Cardiologists call for AF screening program for elderly

Arrhythmia

By Sunalie Silva

11 May 2017

An international consortium of cardiologists is mounting a new push for governments to introduce national screening programs for atrial fibrillation in a bid to cut stroke and stroke-related death rates worldwide.

The move comes as the international collaboration, AF-Screen, including cardiologists, neurologists, GPs, health economists, nurses, pharmacists and patient support organisations from 33 countries, released its final recommendations following a lengthy review of the evidence carried out over two years.

In Australia, the benefits of such a program would be significant argues Professor of Cardiology at Concord Hospital and AF-Screen co-founder, Ben Freedman.

“If we managed to screen 75% of people aged over 65 and got 80% with AF on to medication, we’d prevent more than 250 strokes every year … Imagine seeing that the world over. Such a simple action to see so many lives spared from stroke.”

The white paper just published in Circulation calls for governments worldwide to introduce one-off screening for all older people, at age 65 or possibly older.

The group recommends running programs through GPs, pharmacies or in the community. Detection could be carried out with pulse checking, a blood pressure monitor or, ideally, a handheld ECG device, which they say offers a firm and rapid AF diagnosis and has the advantage of providing a verifiable ECG trace that guidelines require for diagnosis.

Repeated handheld ECG recordings taken with these devices have the diagnostic accuracy equivalent to standard event recorders, superior to 12-lead ECG and 24-hour Holter for paroxysmal AF successfully in large-scale AF screening studies, the group claims.

While it concedes that single-lead ECGs may not always show P-waves, the group argues that the advantages of a routine screening program using these devices outweigh the limitations.

AF-Screen has also called for doctors to adopt a default position of prescribing anticoagulants to all patients with asymptomatic AF unless they are identified as low risk.

Writing in the paper, Professor Freedman argues that screen-detected AF, found at a single time point or by twice-daily ECG recordings over 2 weeks in higher risk people, is not a benign condition.

Combined with additional stroke factors, asymptomatic AF carries enough risk of stroke to justify anticoagulation.

But Director of National Heart Foundation, Professor Garry Jennings said the evidence about who to screen and at which time points remains unclear.

“Nobody questions that AF is an important cause of stroke – and probably more stroke than we previously realised – but screening is not something to be embarked upon lightly.

Unless you’ve got the right systems in place to make sure that the right things happen when something is picked up then you can actually do harm,” he told the limbic referring to one particular recommendation in the white paper, which said there is already a “strong case” for implementing AF screening now while large randomised outcomes studies could run alongside the program to “strengthen the evidence base.”

He also said that the single time-point screen would likely miss a lot of people at risk of AF.

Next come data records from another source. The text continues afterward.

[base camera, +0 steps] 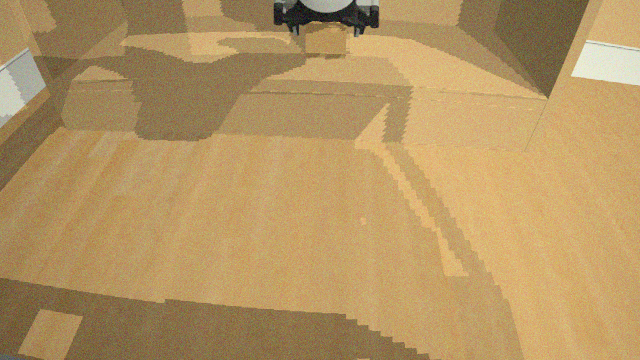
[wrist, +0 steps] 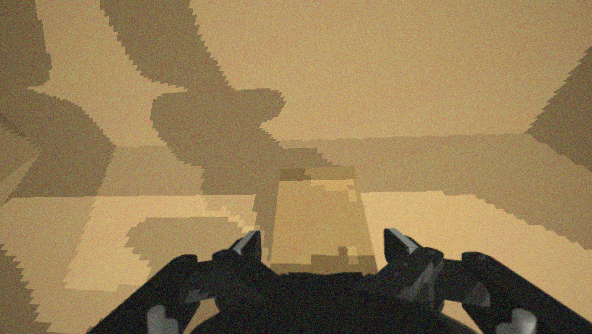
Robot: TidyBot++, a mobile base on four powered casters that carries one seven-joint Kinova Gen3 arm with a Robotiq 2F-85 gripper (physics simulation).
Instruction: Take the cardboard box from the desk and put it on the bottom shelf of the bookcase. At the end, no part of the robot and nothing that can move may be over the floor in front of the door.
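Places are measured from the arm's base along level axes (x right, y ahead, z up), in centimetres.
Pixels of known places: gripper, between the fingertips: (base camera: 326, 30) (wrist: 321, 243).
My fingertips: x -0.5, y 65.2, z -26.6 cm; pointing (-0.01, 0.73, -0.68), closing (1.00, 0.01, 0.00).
Note:
For each thing: its top centre in the pictures, then the offset to it from my fingertips. "*": a spot on its surface instead. Level surfaces: height alone.
- cardboard box, centre of its top: (wrist: 319, 214) (base camera: 326, 16) dx -0.1, dy +1.1, dz +1.9 cm
- bottom shelf, height of its surface: dz -3.1 cm
- bookcase's right side panel, a spot on its surface: (base camera: 540, 45) * dx +32.8, dy -3.9, dz +2.1 cm
- shelf's front face, a spot on its surface: (base camera: 465, 122) * dx +21.2, dy -11.1, dz -8.4 cm
- wooden floor, height of its surface: dz -13.1 cm
The cardboard box (base camera: 325, 42) (wrist: 322, 220) stands on the bottom shelf (base camera: 450, 75) (wrist: 425, 215) of the bookcase, back from the shelf's front edge. My gripper (base camera: 326, 33) (wrist: 321, 243) is open, with its fingers on either side of the box's near part. In the wrist view a gap shows between each fingertip and the box. The near end of the box is hidden behind the gripper's body in the wrist view. The desk and the door do not show in these views.
The bookcase's right side panel (base camera: 540, 45) rises to the right of the gripper. The shelf's front face (base camera: 465, 122) meets the wooden floor (base camera: 250, 215). White baseboards show at the left (base camera: 20, 90) and right (base camera: 607, 62). Shadows fall across the shelf and floor.

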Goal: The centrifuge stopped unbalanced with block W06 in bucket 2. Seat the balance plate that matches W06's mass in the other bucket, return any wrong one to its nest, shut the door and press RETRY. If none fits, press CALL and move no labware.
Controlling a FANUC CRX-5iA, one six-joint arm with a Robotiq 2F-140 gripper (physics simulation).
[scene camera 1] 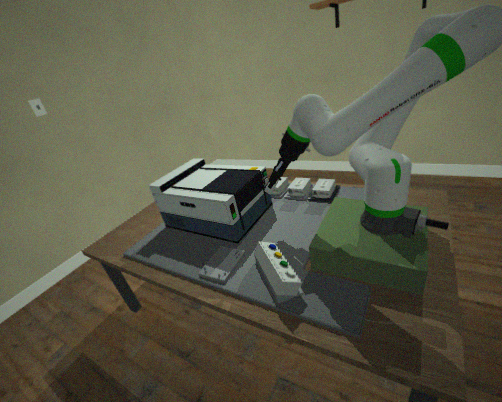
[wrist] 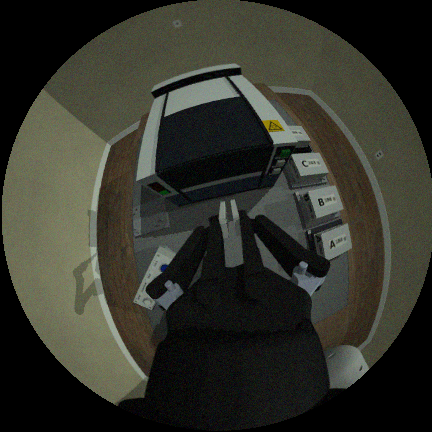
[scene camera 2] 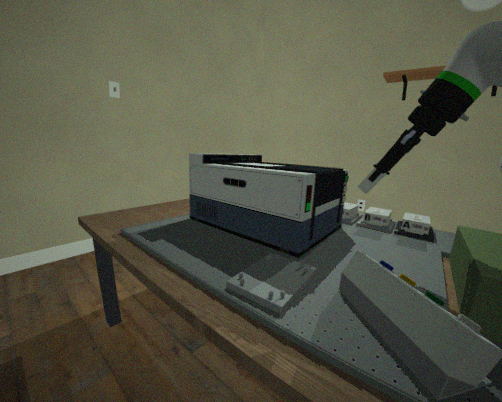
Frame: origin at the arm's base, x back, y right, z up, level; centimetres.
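Seen in the pictures: gripper, fingertip midpoint: [scene camera 1: 268, 191] [wrist: 228, 208] [scene camera 2: 362, 189]; arm's base, link origin: [scene camera 1: 382, 222].
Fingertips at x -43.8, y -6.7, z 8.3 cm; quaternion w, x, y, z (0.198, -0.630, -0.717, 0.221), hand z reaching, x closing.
Note:
Offsets run from my fingertips to a thing's top centre. "spot": to the spot under its first point.
The centrifuge [scene camera 1: 209, 199] [scene camera 2: 249, 191] [wrist: 209, 132] stands on the grey baseplate @[spot: dx -30.6, dy -30.3, dz -16.7 cm] [scene camera 1: 182, 243], with a dark panel @[dx -17.9, dy -3.4, dz +4.4 cm] [scene camera 1: 233, 183] over the right half of its top. The buckets and block W06 are hidden. Balance plates sit in nests beside its right end: C @[dx -16.9, dy +27.7, dz -11.5 cm] [wrist: 309, 164] [scene camera 2: 350, 209], B @[dx -3.9, dy +30.1, dz -11.5 cm] [wrist: 325, 200] [scene camera 2: 378, 215] [scene camera 1: 299, 187] and A @[dx +9.0, dy +32.4, dz -11.5 cm] [wrist: 334, 241] [scene camera 2: 416, 222] [scene camera 1: 324, 187]. A fourth plate is only partly visible behind C. My gripper [scene camera 1: 272, 184] [scene camera 2: 369, 183] [wrist: 228, 208] is shut and empty. It hangs tilted in the air just off the centrifuge's right end, above the plates.
A button box @[dx +18.9, dy -25.6, dz -8.5 cm] [scene camera 1: 279, 265] [scene camera 2: 401, 311] [wrist: 155, 275] with blue, yellow, green and white buttons lies at the front of the baseplate. A small grey fixture @[dx -3.2, dy -30.9, dz -14.5 cm] [scene camera 1: 217, 273] [scene camera 2: 261, 291] lies left of it. The arm stands on a green pedestal [scene camera 1: 369, 247].

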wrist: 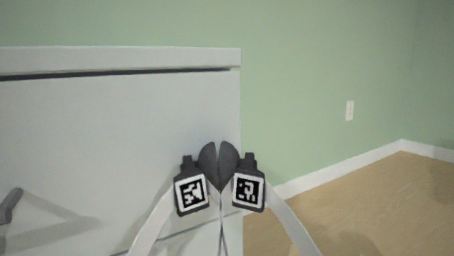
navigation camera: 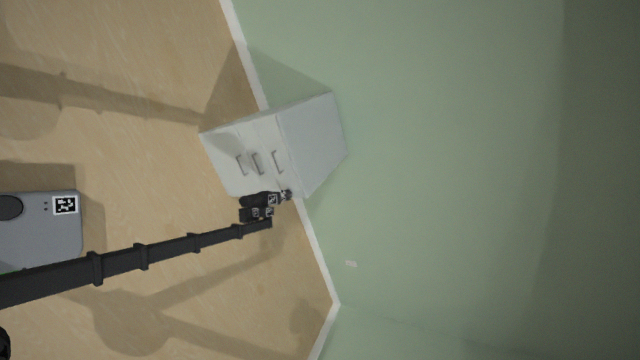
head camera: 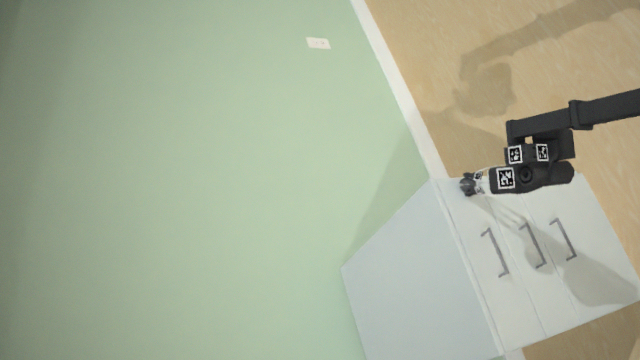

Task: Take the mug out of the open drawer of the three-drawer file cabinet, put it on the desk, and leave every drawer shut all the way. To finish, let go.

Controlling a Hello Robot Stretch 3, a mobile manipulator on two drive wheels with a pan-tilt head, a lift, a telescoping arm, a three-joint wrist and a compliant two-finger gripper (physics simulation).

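Note:
The white three-drawer file cabinet [head camera: 417, 280] [navigation camera: 312, 145] [wrist: 150, 57] stands against the green wall. Its top drawer [head camera: 507, 302] [navigation camera: 271, 137] [wrist: 125, 120] looks flush with the other drawer fronts, with a thin dark gap under the cabinet's top panel in the wrist view. My gripper [head camera: 467, 184] [navigation camera: 286, 194] [wrist: 219, 159] is shut and empty, its dark fingertips together. They are at the top drawer's front, near its right edge; I cannot tell if they touch it. The mug and the desk do not show in these views.
Three grey bar handles stick out of the drawer fronts. My dark arm [head camera: 607, 110] [navigation camera: 170, 250] reaches across the wooden floor to the cabinet. My grey base [navigation camera: 45, 230] shows at left in the navigation camera. A wall outlet [head camera: 318, 43] [navigation camera: 351, 263] [wrist: 350, 110] is on the wall beside the cabinet.

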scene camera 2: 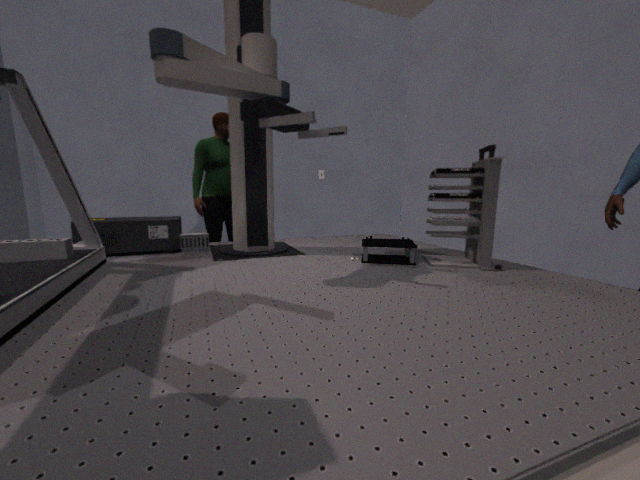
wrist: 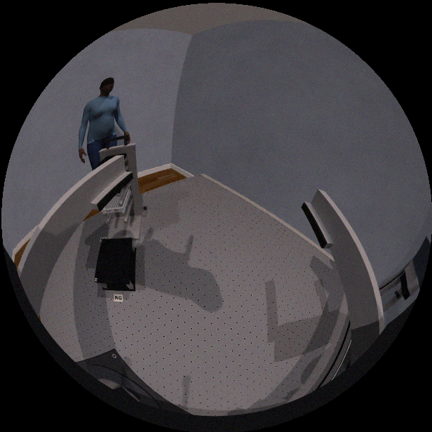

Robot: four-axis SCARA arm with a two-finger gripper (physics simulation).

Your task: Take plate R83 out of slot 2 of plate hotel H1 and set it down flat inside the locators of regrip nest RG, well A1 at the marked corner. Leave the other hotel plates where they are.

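Where they show: gripper, fingertip midpoint: (scene camera 2: 331, 124); arm's base, link origin: (scene camera 2: 254, 253).
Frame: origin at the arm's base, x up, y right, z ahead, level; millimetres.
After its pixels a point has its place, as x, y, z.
Note:
Plate hotel H1 (scene camera 2: 487, 217) @(161, -562, 513) (wrist: 136, 187) stands at the right in the scene view and upper left in the wrist view, partly behind a finger there. Dark plates sit on its top shelf and a middle shelf; a pale plate (scene camera 2: 452, 221) @(146, -504, 446) (wrist: 116, 204) sits low in it. Which one is R83 cannot be read. Regrip nest RG (scene camera 2: 388, 241) @(73, -376, 315) (wrist: 116, 262), black-topped, stands left of the hotel in the scene view, with nothing seen on it; its marked corner cannot be made out. My gripper (scene camera 2: 330, 124) @(388, -115, 436) (wrist: 219, 175) is open and empty, high above the table, left of the nest in the scene view.
The arm's column (scene camera 2: 251, 180) @(264, 16, 77) stands left of the nest. A dark box (scene camera 2: 129, 235) @(80, 399, -35) and a small pale slotted block (scene camera 2: 194, 241) @(48, 204, -45) stand behind at the left. A slanted frame (scene camera 2: 51, 155) @(314, 531, 100) rises at the far left. Two people stand beyond the perforated table (scene camera 2: 361, 335) @(14, -28, 753) (wrist: 200, 345).

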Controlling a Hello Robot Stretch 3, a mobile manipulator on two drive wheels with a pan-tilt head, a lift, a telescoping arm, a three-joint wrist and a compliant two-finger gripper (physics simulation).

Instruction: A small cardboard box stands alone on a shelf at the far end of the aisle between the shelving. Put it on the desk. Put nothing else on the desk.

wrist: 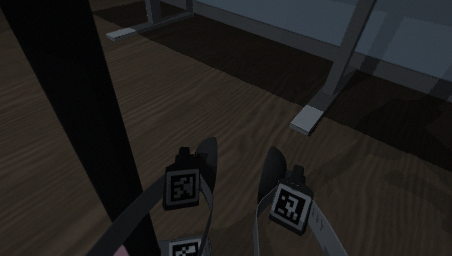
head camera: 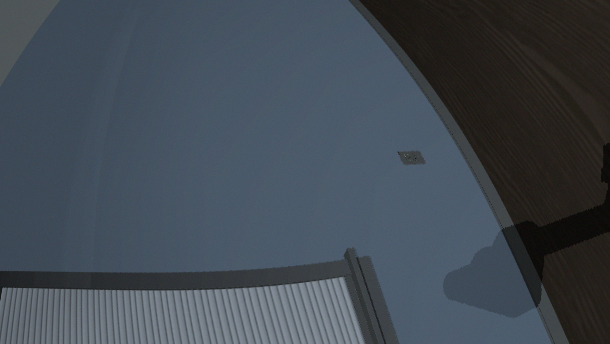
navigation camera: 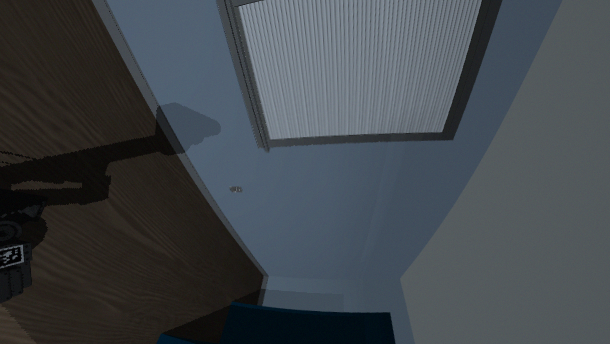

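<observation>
My gripper is open in the wrist view, with its two dark fingertips apart over the wooden floor and no object between them. Of the desk, two grey legs with pale feet show in the wrist view: the nearer leg stands ahead to the right of the fingers, the other at the top left. The desk top does not show. The small cardboard box and its shelf do not show in these views.
A window blind hangs on the blue wall, near an outlet. Dark blue panels stand at the bottom of the navigation view. A dark post crosses the wrist view's left. The robot's shadow falls on floor and wall.
</observation>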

“Clearly we need much better ways of assessing risk of stroke beyond the ECG to know how to target a screening program to get a better pick up rate. We need bigger and better studies looking at how we can refine our approach to picking up AF before we introduce a screening a program.”

In the meantime Professor Jennings said there could be a role for opportunistic screening.

“The case for opportunistic screening is strengthening. The evidence is that people with asymptomatic AF who are picked up opportunistically are just as likely to have a stroke as people who present with clinical symptoms.

“The fact is, we screen for much less likely conditions, prostate cancer for example, with tests that have much less predictive value than an ECG for AF.”